Y por eso mismo cada vez lo paso peor en una plaza de toros.
Porque el neo-aficionado, como he escrito ya en otras ocasiones, está más pendiente de hacerse sus fotos de rigor en el tendido, puro en mano y gin-tonic en la otra, con una almohadilla en el cemento y vistiendo, prácticamente en la totalidad de los casos, camisas de marcas que tienen logos taurinos. Aunque luego les preguntas quién es Morante, y te responden que es un señor muy malo porque nunca le gustan sus toros. Y claro, así nos va.
Y sí, ahora viene la parte en la que más de uno me podrá decir de todo.
Por esto mismo detesto los toros en Pamplona.
Llámenme rancio, mal aficionado o lo que más les guste. Díganme si quieren la manida frase de “cada plaza tiene su idiosincrasia” o, la que es mejor aún “es que no todas las plazas son como Sevilla”. ¡No me digan! Más quisieran algunas plazas poder disfrutar del silencio como se disfruta en la Maestranza. Ese silencio y esos oles son únicos e inigualables.
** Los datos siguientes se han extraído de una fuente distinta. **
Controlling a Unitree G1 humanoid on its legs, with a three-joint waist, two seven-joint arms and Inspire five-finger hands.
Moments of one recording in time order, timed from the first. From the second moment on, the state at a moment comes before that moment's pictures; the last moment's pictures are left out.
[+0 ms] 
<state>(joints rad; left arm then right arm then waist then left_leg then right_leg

Claro que no todas las plazas son como Sevilla, por desgracia para el resto de plazas. Ah, y esto lo dice un granadino, que en su plaza se siente extraño.
Pero volviendo a Pamplona: no critico los encierros, no critico la forma de cada ciudad o de cada pueblo de vivir sus fiestas, ni me creo superior a nadie por no compartirlo, faltaría más. Si lo hiciera podría sentarme en el Consejo de ministros, ministras y ministres de nuestro actual gobierno.
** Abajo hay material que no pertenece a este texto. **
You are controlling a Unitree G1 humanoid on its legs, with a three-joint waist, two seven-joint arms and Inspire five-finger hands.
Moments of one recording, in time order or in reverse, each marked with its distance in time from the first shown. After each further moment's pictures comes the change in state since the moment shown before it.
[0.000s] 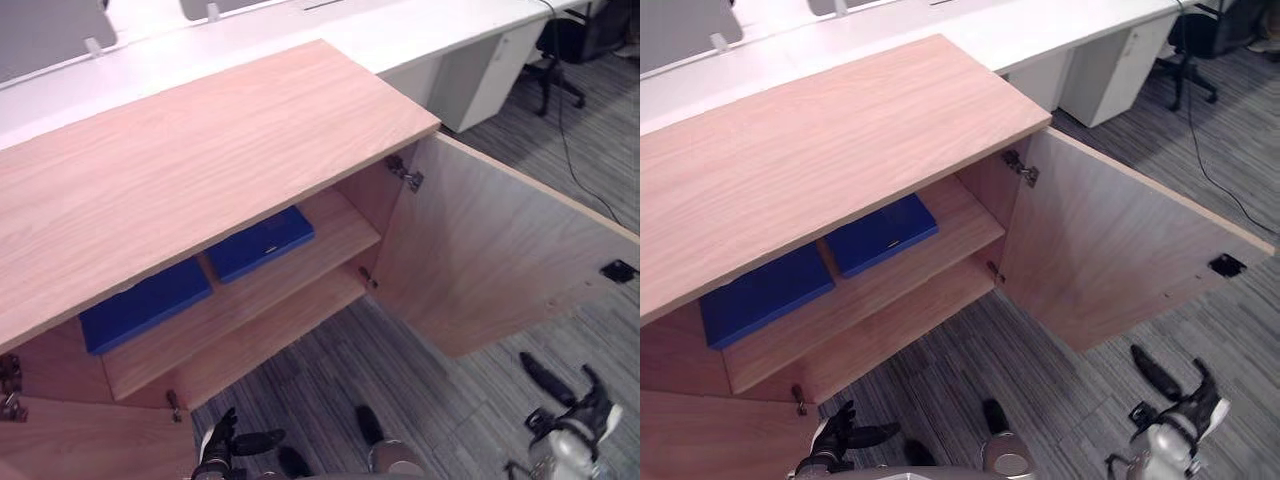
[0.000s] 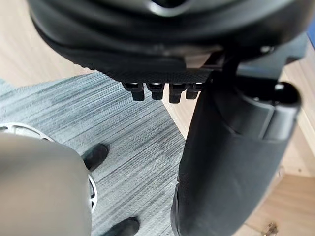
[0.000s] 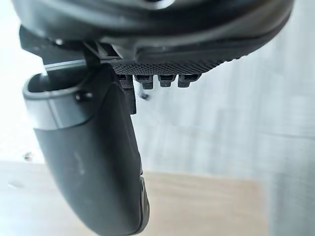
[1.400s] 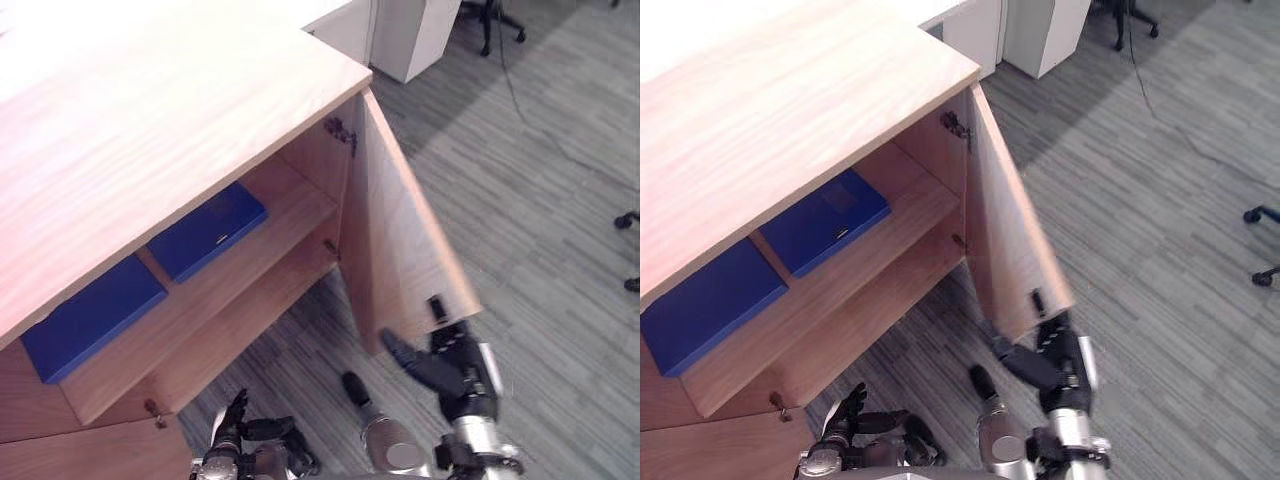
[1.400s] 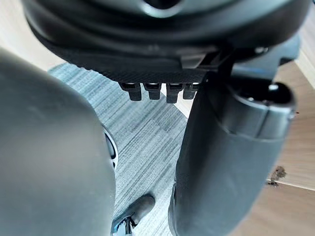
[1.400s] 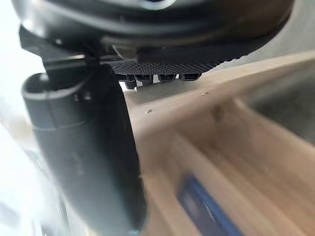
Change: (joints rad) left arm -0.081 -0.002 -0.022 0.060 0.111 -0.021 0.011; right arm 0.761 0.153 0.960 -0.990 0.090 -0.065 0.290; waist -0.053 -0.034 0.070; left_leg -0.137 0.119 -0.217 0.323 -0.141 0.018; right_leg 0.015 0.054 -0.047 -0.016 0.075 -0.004
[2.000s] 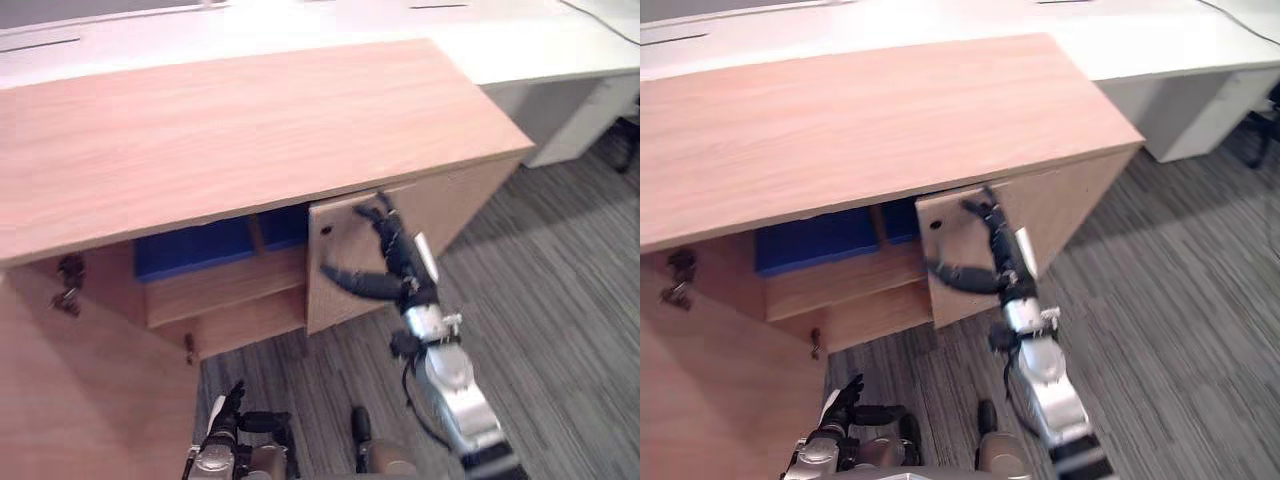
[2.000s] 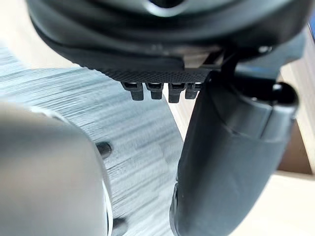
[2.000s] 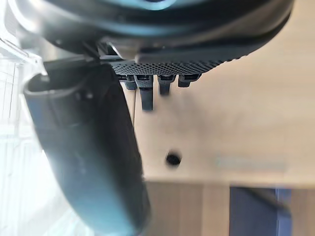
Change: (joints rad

Guiño, guiño, codazo, codazo.
No, mi crítica hacia las fiestas en Pamplona es bien distinta. Se basa en el respeto: respeto por el toro y, sobre todo, por el torero. Y sí, han leído bien, el torero por encima del toro. Que el torismo está muy bien, oiga, pero si hay un señor jugándose la vida delante de un bicho de 500 kilos, lo único que le pido es que no me cante la chica ye-ye o la canción de Oliver y Benji como si estuviera en la verbena de mi pueblo.
Y claro, que en una plaza haya descanso para merendar no me parece mal – tampoco bien, pero no lo critico –, pero, si existe ese descanso, es precisamente para que se coma y se celebre mientras dura ese descanso, no para que haya gente comiendo más que en la cena de Nochebuena en la faena de muleta al cuarto toro.
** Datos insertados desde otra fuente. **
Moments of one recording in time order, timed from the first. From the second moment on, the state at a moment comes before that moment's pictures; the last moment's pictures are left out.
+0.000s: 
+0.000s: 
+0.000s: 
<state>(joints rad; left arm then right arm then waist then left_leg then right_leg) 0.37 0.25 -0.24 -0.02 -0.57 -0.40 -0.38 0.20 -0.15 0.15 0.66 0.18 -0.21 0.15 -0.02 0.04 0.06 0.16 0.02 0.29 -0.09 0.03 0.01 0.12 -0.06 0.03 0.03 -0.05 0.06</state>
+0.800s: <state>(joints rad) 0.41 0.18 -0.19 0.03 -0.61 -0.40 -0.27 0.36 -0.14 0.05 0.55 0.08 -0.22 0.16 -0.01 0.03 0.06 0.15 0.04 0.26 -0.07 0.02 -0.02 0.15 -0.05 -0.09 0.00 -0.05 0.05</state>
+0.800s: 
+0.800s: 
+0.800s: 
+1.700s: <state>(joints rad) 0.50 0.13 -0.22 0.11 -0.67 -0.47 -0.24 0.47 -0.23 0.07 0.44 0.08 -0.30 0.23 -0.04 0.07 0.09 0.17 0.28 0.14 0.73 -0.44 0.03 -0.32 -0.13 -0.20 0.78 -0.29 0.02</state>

Recuerdo una retransmisión de OneToro de una de las corridas del año pasado en la que, ya bien entrada la faena al cuarto de la tarde – no recuerdo si era Perera el que toreaba, en la tarde que abrió la Puerta Grande – a los cámaras les pareció gracioso enfocar a un hombre que daba buena cuenta de un plato de espaguettis. Domingo Delgado se reía, y entiendo que, a priori, pueda resultar gracioso, pero, que a la vez que un hombre se juega la vida de esa manera, uno se está ventilando un plato de pasta de ese tamaño me parece hasta cínico. No les voy a mentir, me encantaría algún año poder visitar Pamplona en su semana mayor, disfrutar de sus calles en los días de fiesta, ver los encierros y, porque no decirlo, hartarme de comer y de beber, pero, créanme, antes que ir a Monumental por la tarde, voy al cine, a una película de esas para adolescentes, para desesperarme entre las pantallas de móvil brillando, el olor a chuches y las conversaciones sin sentido que no pueden esperar a salir de la sala.